自动程序修复（APR）在确保软件代码质量方面起着至关重要的作用，因为手动修复错误非常耗时和费力。传统的APR工具（例如，基于模板的方法）面临着泛化到不同错误模式的挑战，而基于深度学习（DL）的方法严重依赖于训练数据集，难以修复看不见的错误。近年来，大型语言模型（large language models, llm）由于具有生成补丁的能力，在APR中显示出了巨大的潜力，并取得了可喜的成果。然而，它们的有效性仍然受到随意确定的上下文的约束（例如，不能根据每个缺陷的情况自适应地选择特定的上下文）。因此，迫切需要一种更有效的APR方法，它为给定缺陷提供更精确和全面的上下文，以增强基于llm的APR的鲁棒性。在本文中，我们提出了一种名为codecortor的上下文感知APR方法，它设计了一种思想链（CoT）方法来跟踪开发人员的程序修复行为。给定一个失败的测试及其错误文件，codecortor首先根据失败消息分析测试失败的原因，以推断修复方向；然后选择与该修复方向相关的上下文信息；最后构建上下文感知的修复提示，以指导llm生成补丁。我们的动机是提供一种新的视角，通过上下文感知提示来增强基于llm的程序修复，它自适应地为给定的缺陷选择特定的上下文。对广泛使用的缺陷4j（即，v1.2和v2.0）基准的评估表明，总体而言，通过执行少量的修复（即，少至10轮），codecortor在缺陷4j v2.0中更复杂的缺陷和缺陷v1.2中没有细粒度缺陷定位信息的缺陷上的性能优于所有最先进的基线。具体来说，总共有38个缺陷被codecortor修复了。
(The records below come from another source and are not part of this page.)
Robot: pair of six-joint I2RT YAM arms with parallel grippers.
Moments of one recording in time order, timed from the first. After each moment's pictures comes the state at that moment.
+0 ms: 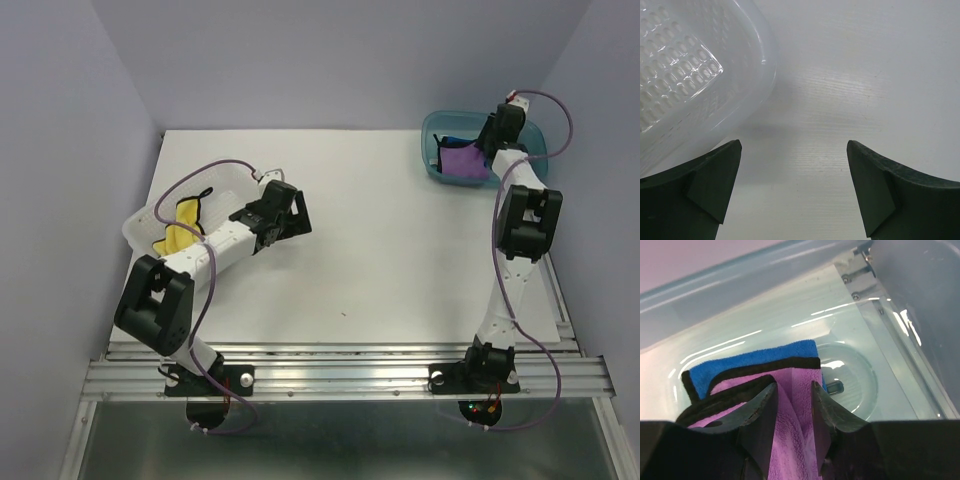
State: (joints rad) left arm -0.53 1.53 1.02 -0.31 -0.27 -0.62; right arm -0.19 2.36 2.02 -0.10 0.18 0.20
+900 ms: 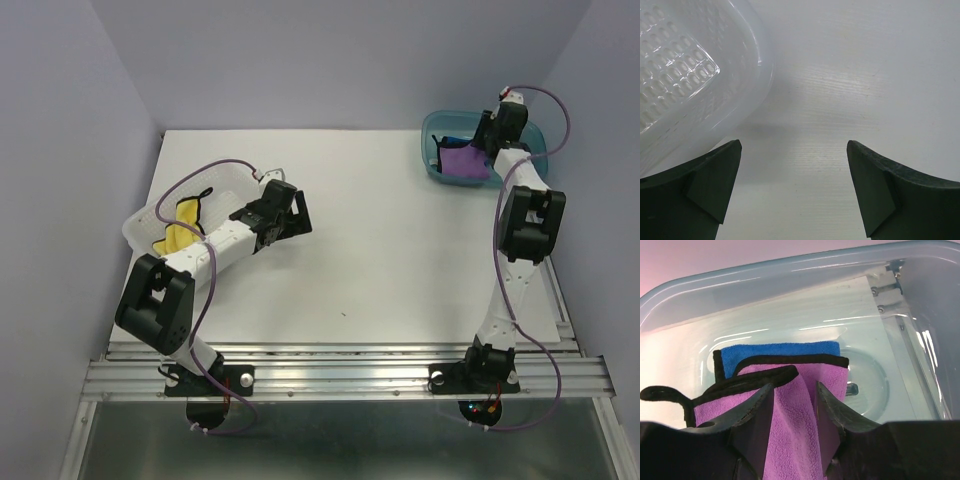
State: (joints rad) left arm -0.53 1.54 1.02 -0.31 -0.25 -0.62; right arm -0.19 2.32 1.98 -0.10 0.06 0.10
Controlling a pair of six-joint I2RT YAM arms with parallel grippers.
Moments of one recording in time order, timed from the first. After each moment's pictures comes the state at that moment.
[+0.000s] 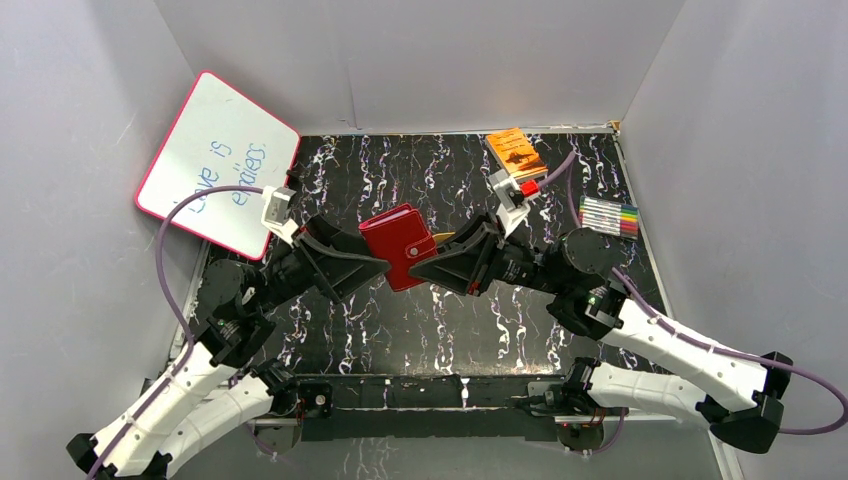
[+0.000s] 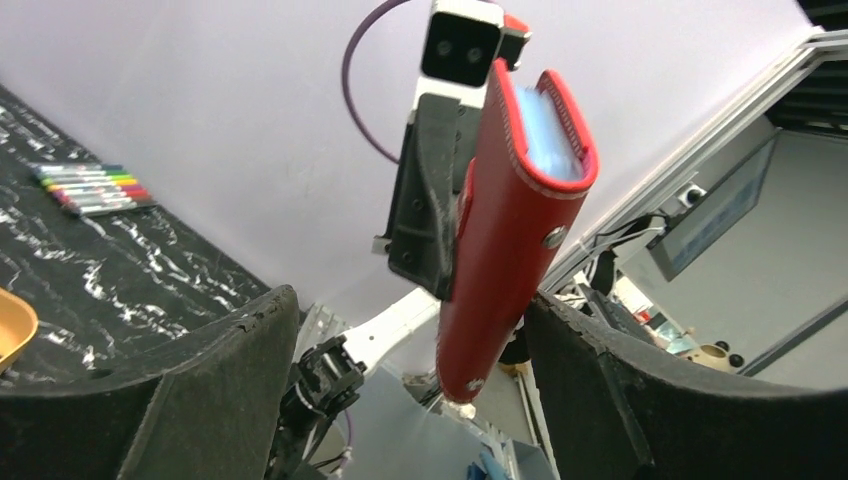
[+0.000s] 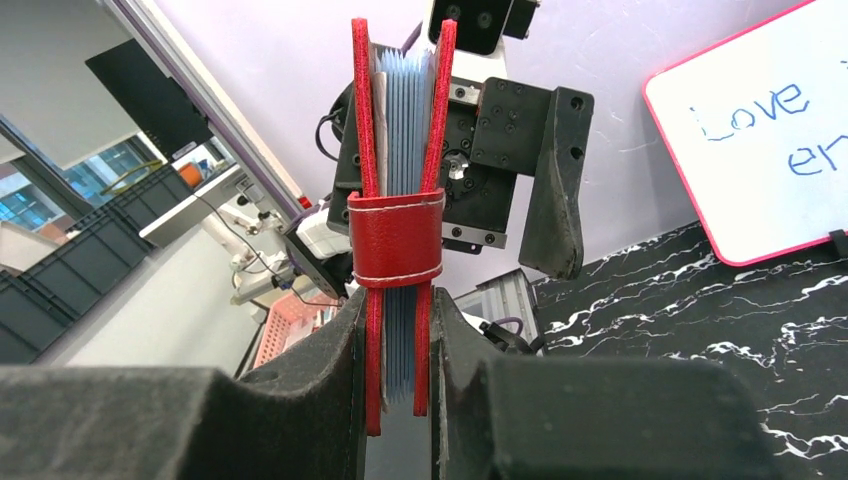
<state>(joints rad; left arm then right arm) -0.73 0.61 0.77 0.22 0.43 -0.95 1.07 0.90 0.96 0.30 -0.40 0.70</state>
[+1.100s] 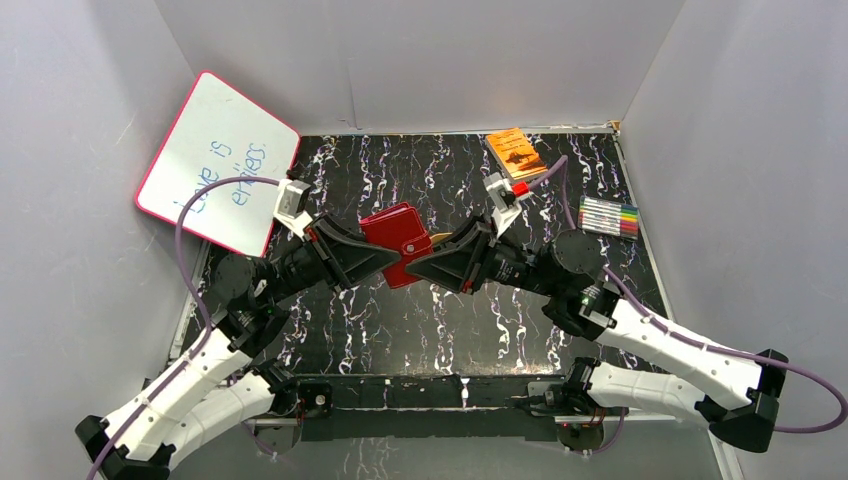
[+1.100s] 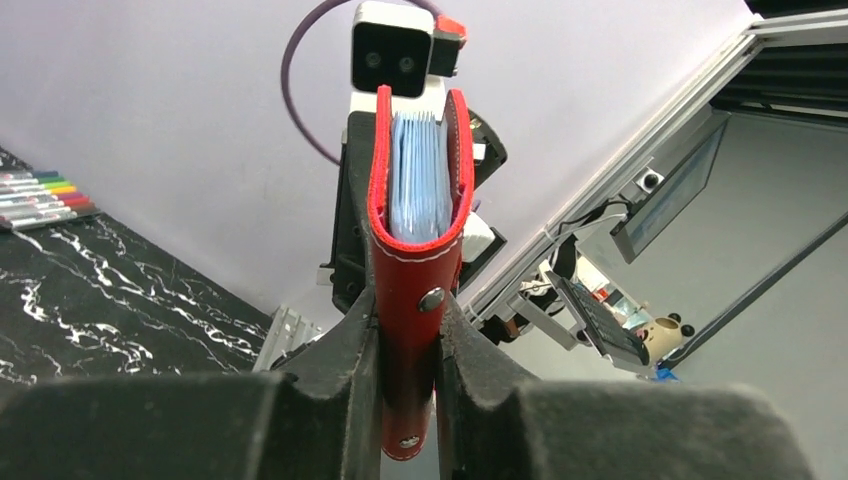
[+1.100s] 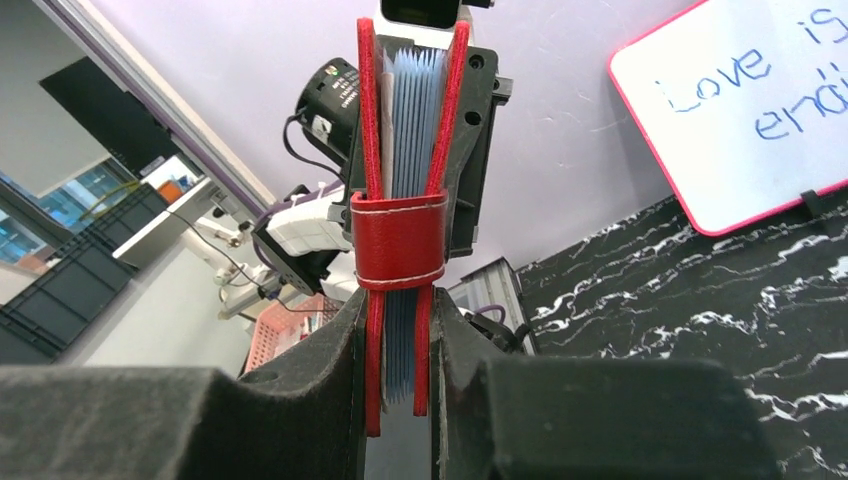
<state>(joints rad) -0.73 0.71 0.74 0.47 0.51 -1.04 1.07 0.91 0.90 0.34 -0.34 0.73</state>
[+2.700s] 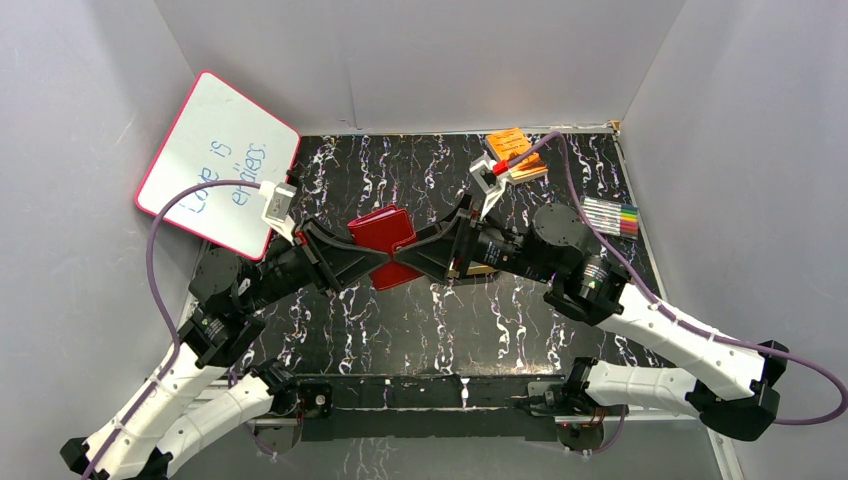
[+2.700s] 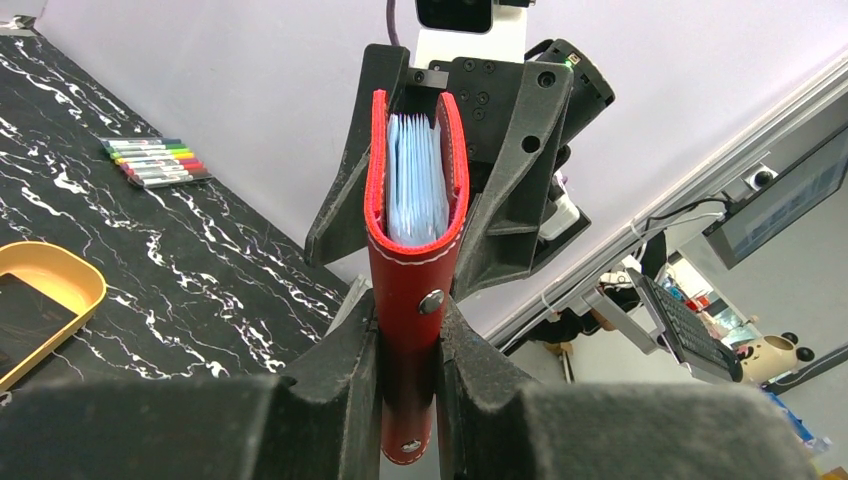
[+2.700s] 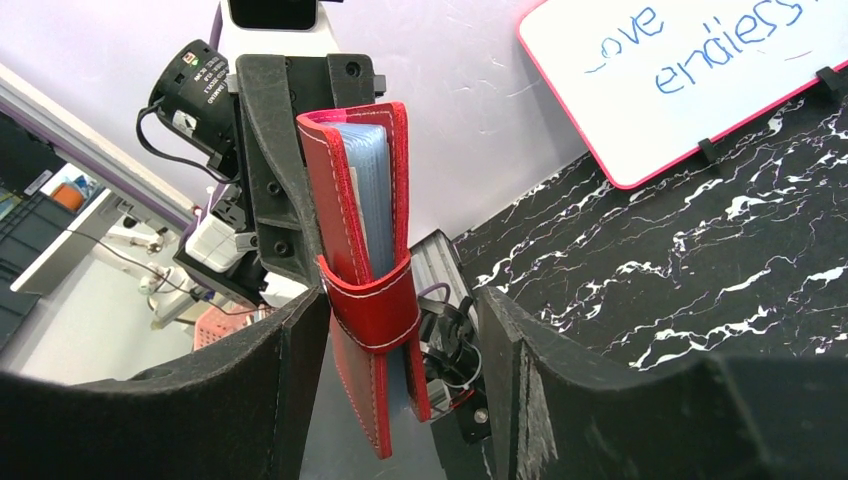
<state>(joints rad) -0.73 0.63 0.89 0.02 0.44 -0.85 1.07 1.00 1.15 -0.03 -0.22 0.63</state>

我们进一步分析了两个核心组件（即修复方向，全局上下文选择）对codecortor性能的贡献，特别是修复方向，在缺陷4j v1.2上，修复方向在正确补丁中提高了112%，在合理补丁中提高了78%。此外，codecortor生成更有效和正确的补丁，比基本的LLM GPT-3.5提高了377%，比GPT-4提高了268%。

本文章由计算机程序翻译，如有差异，请以英文原文为准。

求助全文

约1分钟内获得全文求助全文

来源期刊

Automated Software Engineering 工程技术-计算机：软件工程

CiteScore

4.80

自引率

11.80%

发文量

审稿时长

>12 weeks

期刊介绍： This journal details research, tutorial papers, survey and accounts of significant industrial experience in the foundations, techniques, tools and applications of automated software engineering technology. This includes the study of techniques for constructing, understanding, adapting, and modeling software artifacts and processes. Coverage in Automated Software Engineering examines both automatic systems and collaborative systems as well as computational models of human software engineering activities. In addition, it presents knowledge representations and artificial intelligence techniques applicable to automated software engineering, and formal techniques that support or provide theoretical foundations. The journal also includes reviews of books, software, conferences and workshops.